Repeat the whole listing below with nothing added or dropped.
■ ■ ■ ■ ■ ■ ■
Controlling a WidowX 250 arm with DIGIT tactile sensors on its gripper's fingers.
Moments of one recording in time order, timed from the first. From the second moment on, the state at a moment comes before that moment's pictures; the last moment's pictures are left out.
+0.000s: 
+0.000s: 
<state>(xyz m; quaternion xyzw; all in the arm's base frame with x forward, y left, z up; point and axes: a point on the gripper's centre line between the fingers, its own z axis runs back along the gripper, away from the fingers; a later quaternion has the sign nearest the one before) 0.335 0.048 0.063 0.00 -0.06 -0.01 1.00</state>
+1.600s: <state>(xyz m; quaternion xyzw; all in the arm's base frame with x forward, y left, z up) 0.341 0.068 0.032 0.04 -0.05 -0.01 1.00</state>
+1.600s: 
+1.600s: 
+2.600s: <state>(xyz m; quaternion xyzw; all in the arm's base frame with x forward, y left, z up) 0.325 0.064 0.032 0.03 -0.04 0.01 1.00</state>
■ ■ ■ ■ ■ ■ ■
_Task solution_
Controlling a WidowX 250 arm with DIGIT tactile sensors on its gripper's fingers.
Moments of one recording in time order, timed from the first. From the second moment on, the state at a moment comes before that moment's pictures; the last moment's pictures are left out.
+0.000s: 
+0.000s: 
<state>(xyz m; quaternion xyzw; all in the arm's base frame with x forward, y left, z up; point and axes: a point on the gripper's centre line between the fingers, its own z axis runs back along the gripper, away from the fingers; a later quaternion has the sign nearest the one before) 0.335 0.048 0.063 0.00 -0.06 -0.01 1.00</state>
+1.600s: <state>(xyz m; quaternion xyzw; all in the arm's base frame with x forward, y left, z up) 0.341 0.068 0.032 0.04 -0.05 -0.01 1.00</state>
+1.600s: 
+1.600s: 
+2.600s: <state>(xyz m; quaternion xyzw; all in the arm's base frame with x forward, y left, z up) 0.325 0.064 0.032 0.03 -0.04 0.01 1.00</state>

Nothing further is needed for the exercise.